As I said, our American interests went far beyond simply ideological commitments. Each of these coups, assassinations, etc. was a piece of helping build the economic reach of the United States past our southern borders. The same is true of Bolivia, where, under Añez, Morales’ nationalized gas pipelines became ripe for private selling—changing the price point for customers like the United States. Same as it ever was, whether we’re talking about our interests in gas in Bolivia and Venezuela, or Nestle, or the the United Fruit Company (from which we gained the term “banana republic”).
I find it important to relate all this terrifying history because I think it makes even more stark just how much was risked, and won, in the past few days by the Bolivian people. Regardless of who takes power in the United States after November’s election, you can be sure that they will not let this lie forever—America’s elite never give up, they just bide their time. But for now we have a monument to hope against all odds, proof positive that if you not only run on a platform of giving the people what they need but actually deliver it to them, they will risk life and limb to make sure they can keep things that way. (As opposed to here, where we’re asking people to risk life and limb in 12-hour voting lines on the promise that the guy we want to elect isn’t as bad as the last one.)
About a month ago I got the poet Anne Boyer’s newsletter in my inbox, but I hadn’t read it until, incidentally, the day of the Bolivian elections. In it is that same call to situate our own hopes within this broken and violent world, and to refuse to concede to despair despite the overwhelming odds against things getting better. She writes:
They the state, They the oil companies, They the institutions by which the present arrangement reproduces itself -- these are not the Theys I prefer, not like They the lavender asters in September, or They the clouds, or They the bats who adorn the attic. To leave any of it out: the clouds or the state or the bats or the institutions would, however, be a lie. To write only of an I without a We just because the We we have is not yet sufficient would be a lie, too, because the I of the moment is even shakier than a We -- if the We is a dance party with the ghost of a memory of a promise in it, the I is a daybed with the same.
And yet this is it, this life — the only party we got invited to. Marx told us as much about not getting to make our history under conditions of our choosing.

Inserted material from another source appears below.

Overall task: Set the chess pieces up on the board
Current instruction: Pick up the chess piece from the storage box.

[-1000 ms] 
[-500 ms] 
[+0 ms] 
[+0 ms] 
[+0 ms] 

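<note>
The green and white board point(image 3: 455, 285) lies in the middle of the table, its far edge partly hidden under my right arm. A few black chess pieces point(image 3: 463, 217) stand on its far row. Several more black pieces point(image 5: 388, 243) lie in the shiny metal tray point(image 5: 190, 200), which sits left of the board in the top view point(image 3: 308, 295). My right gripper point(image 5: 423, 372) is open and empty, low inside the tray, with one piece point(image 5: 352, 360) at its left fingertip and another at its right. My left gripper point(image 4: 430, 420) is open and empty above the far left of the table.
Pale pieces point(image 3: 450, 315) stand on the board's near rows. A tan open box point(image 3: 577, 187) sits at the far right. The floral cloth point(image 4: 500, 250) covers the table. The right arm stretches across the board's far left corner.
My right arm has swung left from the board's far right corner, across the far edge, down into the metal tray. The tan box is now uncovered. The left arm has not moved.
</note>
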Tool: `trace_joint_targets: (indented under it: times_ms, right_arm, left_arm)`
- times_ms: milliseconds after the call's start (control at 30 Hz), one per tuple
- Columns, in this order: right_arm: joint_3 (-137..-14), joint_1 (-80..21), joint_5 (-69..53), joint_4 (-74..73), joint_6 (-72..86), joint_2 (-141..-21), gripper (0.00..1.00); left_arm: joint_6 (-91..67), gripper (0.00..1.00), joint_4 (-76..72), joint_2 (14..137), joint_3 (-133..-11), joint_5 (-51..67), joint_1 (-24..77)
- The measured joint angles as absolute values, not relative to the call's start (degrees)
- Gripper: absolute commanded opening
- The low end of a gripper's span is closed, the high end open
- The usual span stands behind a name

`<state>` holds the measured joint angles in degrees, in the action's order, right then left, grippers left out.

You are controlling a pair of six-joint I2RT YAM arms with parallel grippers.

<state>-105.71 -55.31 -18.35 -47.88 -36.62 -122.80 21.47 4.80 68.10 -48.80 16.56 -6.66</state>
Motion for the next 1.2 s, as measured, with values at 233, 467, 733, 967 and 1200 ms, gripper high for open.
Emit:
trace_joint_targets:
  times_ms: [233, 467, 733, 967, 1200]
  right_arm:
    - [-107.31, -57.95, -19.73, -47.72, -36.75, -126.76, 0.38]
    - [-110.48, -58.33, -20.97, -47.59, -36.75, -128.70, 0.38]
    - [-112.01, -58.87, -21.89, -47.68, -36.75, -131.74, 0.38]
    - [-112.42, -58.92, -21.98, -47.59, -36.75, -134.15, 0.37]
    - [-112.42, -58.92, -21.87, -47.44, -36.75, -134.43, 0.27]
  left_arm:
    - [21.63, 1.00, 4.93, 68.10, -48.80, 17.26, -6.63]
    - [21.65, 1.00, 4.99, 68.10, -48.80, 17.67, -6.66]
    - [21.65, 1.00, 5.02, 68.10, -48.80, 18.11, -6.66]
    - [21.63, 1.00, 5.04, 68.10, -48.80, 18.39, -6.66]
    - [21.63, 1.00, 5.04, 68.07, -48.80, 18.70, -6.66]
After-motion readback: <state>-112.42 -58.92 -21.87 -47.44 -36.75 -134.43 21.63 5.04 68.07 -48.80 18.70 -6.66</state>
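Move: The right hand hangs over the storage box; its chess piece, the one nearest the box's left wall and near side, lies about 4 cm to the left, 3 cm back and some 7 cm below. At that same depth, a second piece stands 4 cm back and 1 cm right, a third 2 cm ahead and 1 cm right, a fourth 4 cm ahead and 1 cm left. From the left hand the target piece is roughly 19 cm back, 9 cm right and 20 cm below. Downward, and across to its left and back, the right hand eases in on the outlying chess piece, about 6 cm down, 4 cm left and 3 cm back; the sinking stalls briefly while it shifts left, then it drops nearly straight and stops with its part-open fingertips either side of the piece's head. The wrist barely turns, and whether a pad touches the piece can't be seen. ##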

I appreciate those reminders, that no one gets to choose the conditions under which they try to remake the world, and some people have succeeded anyway; and also that—unreliable as the We can seem, the I is even less certain. And her expansion of pronouns continues:
I am saving my own soul by remembering that even in the grim times, what each of us has is each other. At least there is that You, which is every beloved, which constitutes itself across difference and species and the whole of life…It is also the stranger who any of us might be, and in that the only law is probably love, and that the violation of life anywhere is the violation of life everywhere, and in that no one is free until everyone is, You is what everything in the world is staked on, including yourself.
Brecht, of course, wrote "In the dark times there will be singing / singing about the dark times." And I always want to add, to save my own soul, "just check that you aren't singing a lullaby!" despite how much I someday hope to be singing one in a grove to the dialectical sheep. The other reason for this newsletter, is because some mornings you can't fall back asleep because the force of death keeps on its fatal march, and you open Amiri Baraka and find this:
ANCIENT MUSIC
The main thing
to be against
is Death!
Everything Else
is a
Chump!
The main thing to be against is Death. And to do that well, we have to come to know his many faces, even when they are made in America and deployed elsewhere to do their terrible work. Maybe in doing so we’ll be better prepared to hope and struggle for more.